Are you worried that Cruella's smoking habit, however much part of her character in 101 Dalmations, could give your children the idea that it is cool to light up?
A group of America's leading health organisations is now demanding that any movie that depicts smoking or tobacco use should come with an "R" (restricted) rating.
In South Africa, the Film and Publications Board (FPB) is responsible for the ratings assigned to movies. And in February 2016 it was reported that South Africa is ahead of the pack where it comes to anti-tobacco ratings.
According to a previous Health24 article, the number of smoking scenes in movies rated PG-13 – suitable for teens – surged, from 564 in 2010 to 809 in 2016.
No progress in US
The demand is in response to a recent report by the US Centers for Disease Control and Prevention that found there has been no progress in reducing the number of tobacco scenes in youth-rated movies.
In 2012, the US Surgeon General established a cause-and-effect link between smoking in movies and the likelihood kids would pick up the deadly habit.
Children are likely to imitate
"As physicians and advocates, we are speaking with a unified voice: Filmmakers must stop enabling the tobacco industry to target our children," Dr Fernando Stein, president of the American Academy of Pediatrics, said in a statement.
"The evidence is clear that when children see movie characters smoking, they are more likely to smoke," Stein added. "90% of smokers start smoking in their teen years, and many of them will battle a tobacco addiction that will eventually kill them. By rating movies appropriately, filmmakers can help protect the next generation from tobacco-related disease and death."

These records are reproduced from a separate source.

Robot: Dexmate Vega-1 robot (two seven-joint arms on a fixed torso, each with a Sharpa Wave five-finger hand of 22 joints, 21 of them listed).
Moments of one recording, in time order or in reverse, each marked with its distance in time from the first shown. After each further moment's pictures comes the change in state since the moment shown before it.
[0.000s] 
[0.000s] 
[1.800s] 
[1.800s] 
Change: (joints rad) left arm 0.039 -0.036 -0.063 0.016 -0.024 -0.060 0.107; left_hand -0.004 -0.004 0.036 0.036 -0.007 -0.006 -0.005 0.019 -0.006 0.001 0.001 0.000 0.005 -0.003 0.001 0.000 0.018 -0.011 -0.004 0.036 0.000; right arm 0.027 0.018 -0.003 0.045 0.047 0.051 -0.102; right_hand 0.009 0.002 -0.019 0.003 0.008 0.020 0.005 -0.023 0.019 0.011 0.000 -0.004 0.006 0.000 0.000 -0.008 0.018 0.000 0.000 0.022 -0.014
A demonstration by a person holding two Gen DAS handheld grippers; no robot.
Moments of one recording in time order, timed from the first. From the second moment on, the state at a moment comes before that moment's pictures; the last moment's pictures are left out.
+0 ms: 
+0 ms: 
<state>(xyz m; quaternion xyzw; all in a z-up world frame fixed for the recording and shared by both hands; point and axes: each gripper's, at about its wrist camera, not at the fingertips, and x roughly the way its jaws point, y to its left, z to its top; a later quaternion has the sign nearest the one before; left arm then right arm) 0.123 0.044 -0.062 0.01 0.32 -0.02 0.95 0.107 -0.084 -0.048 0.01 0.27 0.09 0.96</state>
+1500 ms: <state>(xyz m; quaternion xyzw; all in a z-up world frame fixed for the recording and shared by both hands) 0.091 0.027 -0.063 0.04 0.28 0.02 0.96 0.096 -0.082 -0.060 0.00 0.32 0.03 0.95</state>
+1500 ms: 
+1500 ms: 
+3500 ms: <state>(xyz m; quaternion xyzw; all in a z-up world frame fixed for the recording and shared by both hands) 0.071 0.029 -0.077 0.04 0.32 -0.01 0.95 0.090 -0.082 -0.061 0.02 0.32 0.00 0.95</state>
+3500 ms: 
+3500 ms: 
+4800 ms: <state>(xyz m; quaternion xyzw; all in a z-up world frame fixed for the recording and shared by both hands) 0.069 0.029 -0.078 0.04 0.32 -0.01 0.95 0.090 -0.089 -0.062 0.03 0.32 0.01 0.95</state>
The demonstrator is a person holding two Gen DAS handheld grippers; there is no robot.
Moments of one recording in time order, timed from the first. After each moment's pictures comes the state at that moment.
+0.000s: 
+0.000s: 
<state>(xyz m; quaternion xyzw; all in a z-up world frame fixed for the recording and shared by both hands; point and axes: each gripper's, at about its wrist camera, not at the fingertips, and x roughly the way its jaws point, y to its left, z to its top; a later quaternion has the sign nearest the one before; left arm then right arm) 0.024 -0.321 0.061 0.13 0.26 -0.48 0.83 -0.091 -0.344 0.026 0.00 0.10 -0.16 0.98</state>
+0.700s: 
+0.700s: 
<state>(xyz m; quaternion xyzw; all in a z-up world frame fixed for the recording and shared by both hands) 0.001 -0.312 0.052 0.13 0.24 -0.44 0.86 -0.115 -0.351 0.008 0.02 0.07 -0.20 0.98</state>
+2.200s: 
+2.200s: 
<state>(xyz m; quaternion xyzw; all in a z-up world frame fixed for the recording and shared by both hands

Movies will entice many children
According to the CDC, movies with scenes of smoking will entice more than 6 million US children to smoke – and 2 million of them will die prematurely from tobacco-related cancer, heart disease, lung disease or stroke.
"By voluntarily implementing policies that require R ratings for smoking, the film industry can avert 1 million tobacco deaths among today's children, according to estimates from the CDC," the coalition of health groups said in the statement.
A letter of demand
The coalition, which includes 17 public health and medical groups, sent a letter to film industry leaders in response to the CDC report. The report stated that progress in eliminating smoking in movies labelled PG-13 slowed dramatically after 2010.
The letter demands that the film industry meet a 1 June 2018, deadline to stop depicting smoking in movies rated acceptable for children.
An R-rated movie requires children under 17 to be accompanied by a parent or adult guardian.
Smoking the leading cause of death
Tobacco use remains the leading cause of preventable death in the United States, and it's to blame for nearly 500 000 deaths a year.
"Cigarette smoking is the leading cause of cancer mortality, responsible for approximately 30% of all cancer deaths in America," said Gary Reedy, chief executive officer of the American Cancer Society. "Most smokers are enticed into nicotine addiction as children, and the American film industry must take assertive action now to ensure that our kids are not lured into using this uniquely lethal product by depictions of smoking in major motion pictures."
The coalition represents more than 630 000 doctors, and includes the American Academy of Pediatrics, the American Academy of Family Physicians, the American College of Physicians, the American Congress of Obstetricians and Gynecologists, and the American Medical Association.
Other members include the American Cancer Society, the American Heart Association, the American Lung Association, the Campaign for Tobacco-Free Kids, and the American Public Health Association.
The revised R rating guidelines spelled out in the letter would apply to all movies with smoking except those that "exclusively portray actual people who used tobacco [as in documentaries or biographical dramas] or that depict the serious health consequences of tobacco use," the coalition said.